Real Talk, Real Roads: How an APD Team Tackles Safety Every Week

One way APD keeps safety front and center all year long.

At APD, safety isn’t something we talk about once a year, but part of how we operate every single day. We’re shining a light on one of the many ways our teams keep safety front and center, even when the roads (and mud) are doing their best to throw us off course.

In Fairbanks, that means a weekly rhythm of road checks, weather scans, and precautionary meetings led by Operations Manager Eric Wardlaw, who takes safety seriously (and moose sightings slightly less so). Because it’s all fun and games until the highway tries to eat your truck.

Step One: Check the Roads Before the Coffee Kicks In

Before any driver hits the road, Eric’s already looked at the weather, reviewed what the roads were like on his own commute, and even checked a local Facebook post or two.

He’s serious about being prepared. Especially when it comes to sending his team out on the Dalton Highway, one of the most dangerous routes in the state. “Every year, people die on that road,” he shared. “I don’t want to send someone out who’s not prepared. I don’t want to be making that phone call.”

The Dalton, also known as the haul road, is 500 miles of rough, remote, and often unforgiving terrain. Drivers face steep grades, blind corners, zero cell service (except for the occasional Starlink boost), and year-round hazards like frost heaves, ice, and springtime mud pits.

Weekly Safety Meetings, Driver-Led and Road-Tested

You can’t plan for everything, but you can plan smarter. That’s why each week, Eric kicks off a safety meeting with his crew. These huddles cover highway conditions, upcoming jobs, and anything weird that happened last week that might happen again.

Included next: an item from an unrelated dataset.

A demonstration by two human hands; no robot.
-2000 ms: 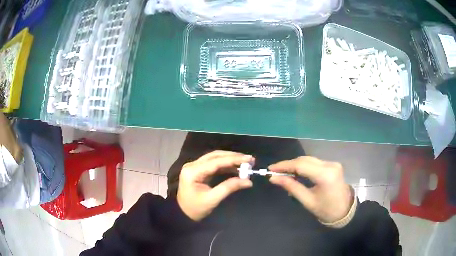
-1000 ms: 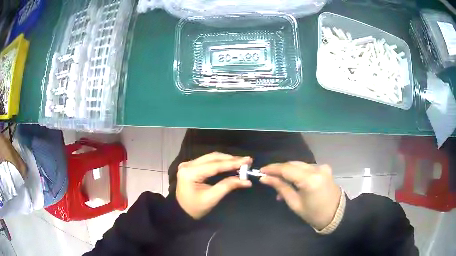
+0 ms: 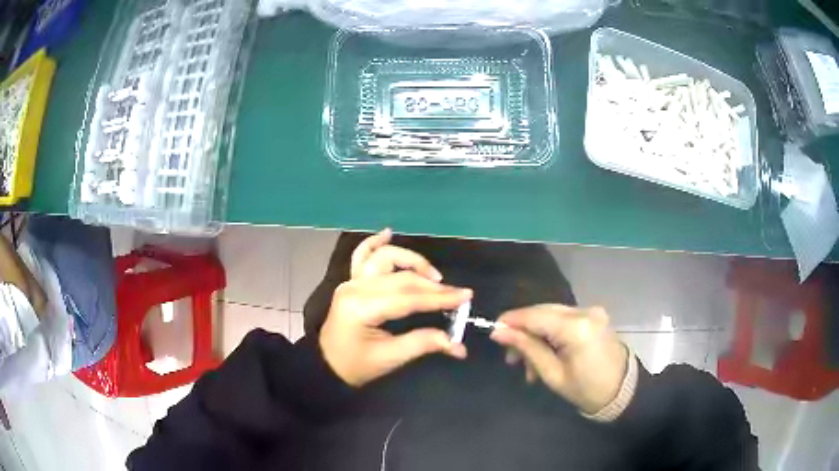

He’ll start with a topic, but then it’s over to the team to lead. This is intentional on Eric’s part. “They’re the ones out there,” Eric pointed out. “They're your first line of defense.”

By handing over the mic, Eric reinforces something important: that safety isn’t just his job, but it belongs to everyone in the room. The crew doesn’t just attend the briefings. They help shape them. And that sense of ownership? It’s what keeps people alert, invested, and looking out for each other.

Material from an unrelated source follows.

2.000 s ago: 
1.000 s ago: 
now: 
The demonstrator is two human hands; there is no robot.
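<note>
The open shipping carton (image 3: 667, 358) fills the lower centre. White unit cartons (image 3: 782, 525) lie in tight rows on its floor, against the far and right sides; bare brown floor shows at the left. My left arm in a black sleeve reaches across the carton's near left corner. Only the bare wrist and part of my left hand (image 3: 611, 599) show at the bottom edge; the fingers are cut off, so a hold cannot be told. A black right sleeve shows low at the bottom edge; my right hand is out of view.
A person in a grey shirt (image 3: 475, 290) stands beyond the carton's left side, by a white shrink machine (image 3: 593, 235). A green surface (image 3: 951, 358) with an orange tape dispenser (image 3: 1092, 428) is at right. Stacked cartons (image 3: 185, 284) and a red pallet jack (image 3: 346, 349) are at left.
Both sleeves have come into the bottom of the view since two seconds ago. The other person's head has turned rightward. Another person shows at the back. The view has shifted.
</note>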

Because in Fairbanks, you don’t just look out for your own crew. You look out for everyone.

“Here, if you’ve got a problem, it doesn’t matter what company you work for or who you are,” Eric explained. “Any driver will stop and help you.”

We’re tipping our hard hats to the kind of leadership that keeps things running smoothly, even when the roads are doing their best impression of a slush pit. From early morning due diligence to calling off a run when conditions cross the line, Eric’s focus is clear: keep the crew informed, prepared, and always one step ahead of whatever curveball Alaska throws next.

It’s all part of the plan: fuel Fairbanks, dodge the moose, and make it home in one piece.